- Video cover of The Pornographers
- Directed by: Shōhei Imamura
- Written by: Shōhei Imamura; Kōji Numata;
- Based on: Erogotoshitachi by Akiyuki Nosaka
- Starring: Shōichi Ozawa; Sumiko Sakamoto; Masaomi Kondō; Keiko Sagowa;
- Cinematography: Shinsaku Himeda
- Edited by: Mutsuo Tanji
- Music by: Toshirō Kusunoki
- Production company: Imamura Productions
- Distributed by: Nikkatsu
- Release date: March 12, 1966 (Japan);
- Running time: 128 minutes
- Country: Japan
- Language: Japanese

= The Pornographers =

1966 film by Shōhei Imamura

The Pornographers (“エロ事師たち”より 人類学入門, "Erogotoshitachi" yori jinruigaku nyūmon) is a 1966 satirical Japanese film directed by Shōhei Imamura. It is based on the novel Erogotoshitachi by Akiyuki Nosaka.

==Plot==
The Pornographers (1966), directed by Shōhei Imamura, follows Subuyan Ogata, a small-time pornographer operating on the fringes of Japanese society. He produces and sells illicit stag films while living in a cramped house with his landlady Haru, her daughter Keiko, and other drifting family members. Subuyan prides himself on running a tight, almost businesslike operation, but his domestic situation is messy and emotionally tangled, blurring the lines between family, desire, and exploitation.

Subuyan becomes increasingly obsessed with Keiko, who represents both innocence and temptation. At the same time, Haru—who believes her dead husband’s spirit lives on in a carp—maintains a strange, superstitious hold over the household. The film mixes dark comedy with psychological tension, showing how Subuyan rationalizes his work as a natural extension of human desire, even as his behavior grows more intrusive and morally questionable.

As the police begin cracking down on pornography, Subuyan’s business becomes riskier. He is arrested and briefly imprisoned, but even this doesn’t fundamentally change him. Instead, he adapts—attempting to modernize his operations and stay one step ahead of the law. His worldview remains stubbornly pragmatic: he sees himself as providing a service rather than committing a crime, despite the increasingly chaotic consequences around him.

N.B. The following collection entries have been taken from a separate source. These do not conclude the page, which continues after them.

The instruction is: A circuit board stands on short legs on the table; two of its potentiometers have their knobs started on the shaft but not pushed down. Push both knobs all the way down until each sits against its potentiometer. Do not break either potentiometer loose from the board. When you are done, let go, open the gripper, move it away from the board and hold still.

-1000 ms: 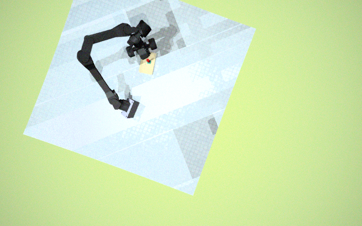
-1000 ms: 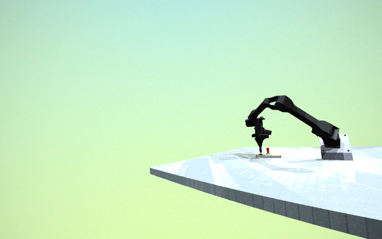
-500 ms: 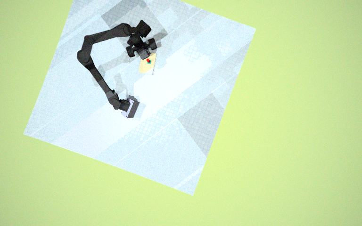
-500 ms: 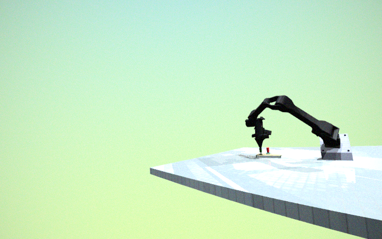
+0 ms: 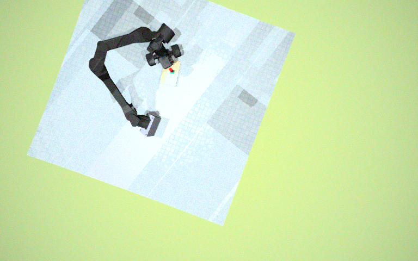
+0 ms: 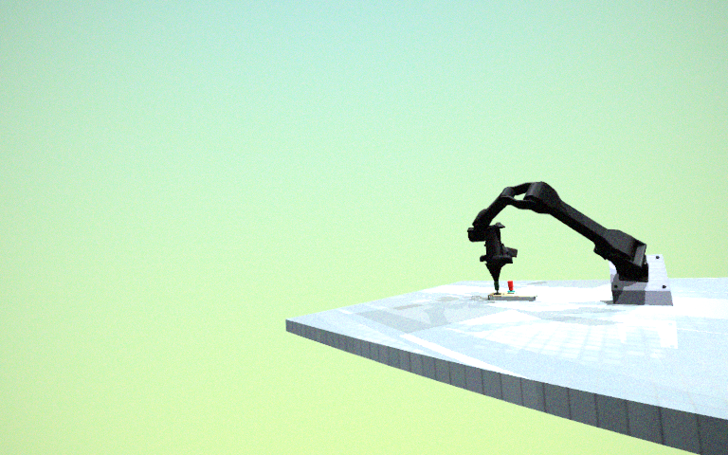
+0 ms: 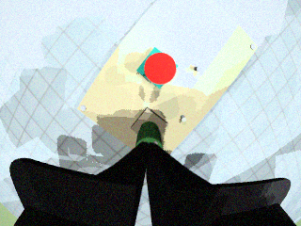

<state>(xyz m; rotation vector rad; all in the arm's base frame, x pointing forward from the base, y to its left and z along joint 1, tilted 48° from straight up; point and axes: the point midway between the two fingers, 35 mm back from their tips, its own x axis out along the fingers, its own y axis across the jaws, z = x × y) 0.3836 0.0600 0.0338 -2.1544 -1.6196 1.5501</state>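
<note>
Now: gripper tip 1 cm above the green knob. Also, from my gripper tip: red knob (4 cm behind, 4 cm to the right, 2 cm below).
</note>
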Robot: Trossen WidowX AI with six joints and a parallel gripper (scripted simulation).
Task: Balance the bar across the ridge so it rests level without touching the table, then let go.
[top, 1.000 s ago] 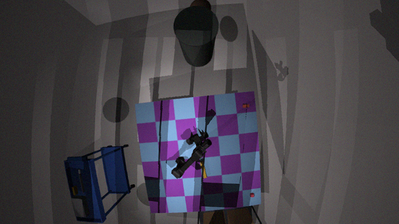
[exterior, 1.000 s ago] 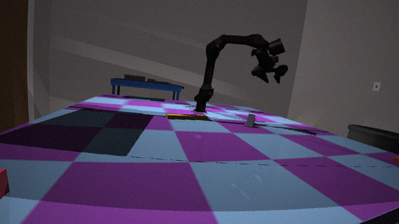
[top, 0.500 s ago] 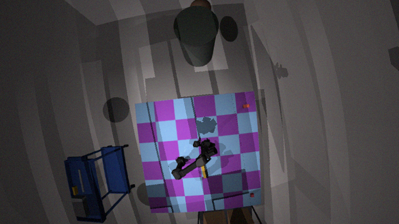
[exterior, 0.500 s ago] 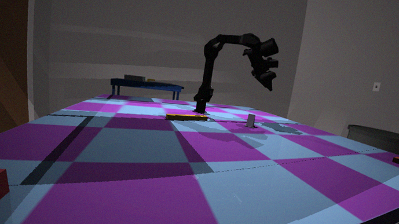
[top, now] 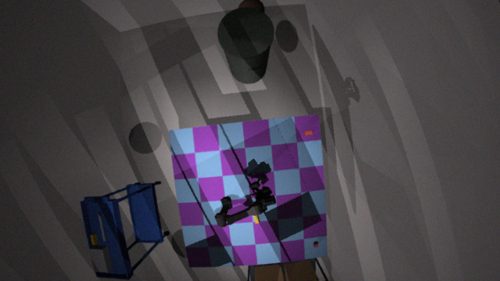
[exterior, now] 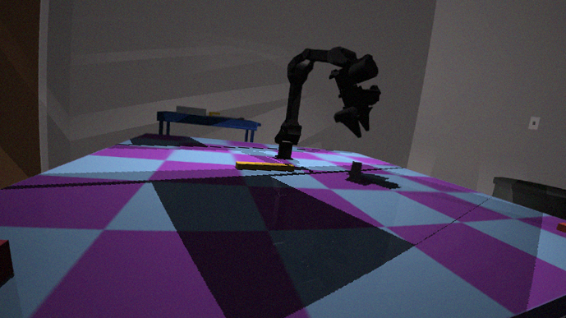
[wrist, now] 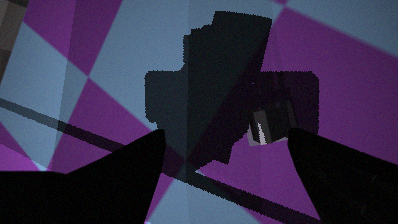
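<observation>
Right now the yellow bar is 7 cm behind my gripper tip, 29 cm to the right of it and 14 cm below it. The rest, counted from my gripper tip: dark red cube: 44 cm ahead, 66 cm to the right, 13 cm below; then flat orange block: 44 cm ahead, 34 cm to the left, 14 cm below.
</observation>
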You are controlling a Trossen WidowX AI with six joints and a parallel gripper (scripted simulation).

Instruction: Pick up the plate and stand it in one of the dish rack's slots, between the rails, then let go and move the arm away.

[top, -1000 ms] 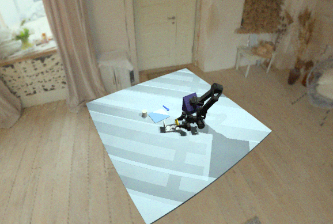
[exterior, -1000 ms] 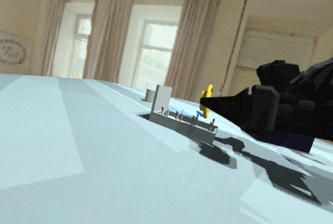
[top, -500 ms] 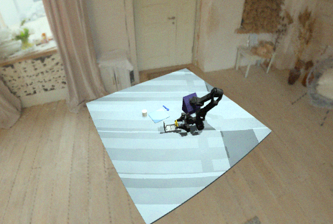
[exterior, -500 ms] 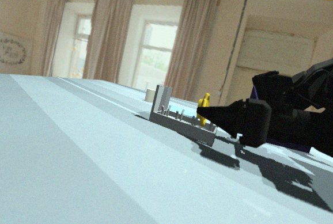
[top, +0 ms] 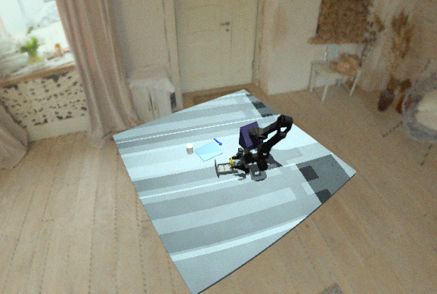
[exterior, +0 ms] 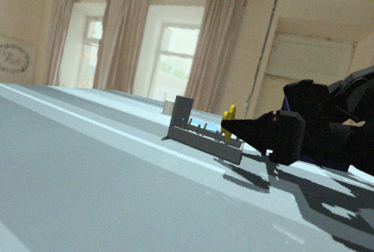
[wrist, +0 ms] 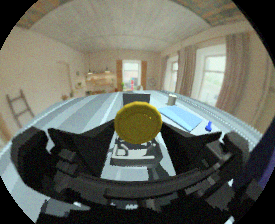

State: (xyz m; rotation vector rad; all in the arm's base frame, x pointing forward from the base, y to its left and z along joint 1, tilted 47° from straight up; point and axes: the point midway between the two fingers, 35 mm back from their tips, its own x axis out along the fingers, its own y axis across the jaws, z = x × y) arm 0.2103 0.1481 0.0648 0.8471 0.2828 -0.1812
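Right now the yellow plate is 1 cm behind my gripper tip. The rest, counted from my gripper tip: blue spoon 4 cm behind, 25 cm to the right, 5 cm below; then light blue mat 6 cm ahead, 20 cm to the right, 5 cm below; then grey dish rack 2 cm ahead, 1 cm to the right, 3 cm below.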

By the end, Subuyan’s personal and professional lives collapse into absurdity. His schemes unravel, his relationships deteriorate, and his obsessive desires isolate him further. Imamura closes the film on a darkly ironic note, suggesting that Subuyan is trapped in a cycle he neither fully understands nor can escape—embodying the director’s broader themes of base human instincts, social hypocrisy, and the persistence of desire beneath civilized norms.

==Cast==
- Shōichi Ozawa as Subuyan Ogata
- Sumiko Sakamoto as Haru Matsuda
- Keiko Sagawa as Keiko Matsuda, Haru's daughter
- Haruo Tanaka as Banteki
- Nakamura Ganjirō II as Elderly executive from Hakucho Company
- Masaomi Kondō as Kōichi Matsuda, Haru's son
- Akira Nishimura as Detective Sanada
- Ichirō Sugai as Shinun Ogata, Subuyan's father
- Akiji Kobayashi
- Shinichi Nakano as Kabō
- Chōchō Miyako as Virgin House Madame
- Kazuo Kitamura as Doctor

==Production and reception==
The film is a satirical black comedy, depicting the underbelly of the Japanese post-war economic miracle, in this case pornographers and small time gangsters in Osaka. It has been called Imamura's best-known film outside Japan.

==Release==
The Pornographers was released in Japan in March 1966 where it was distributed by Nikkatsu. It was released in the United States by Toho International with English subtitles in August 1966.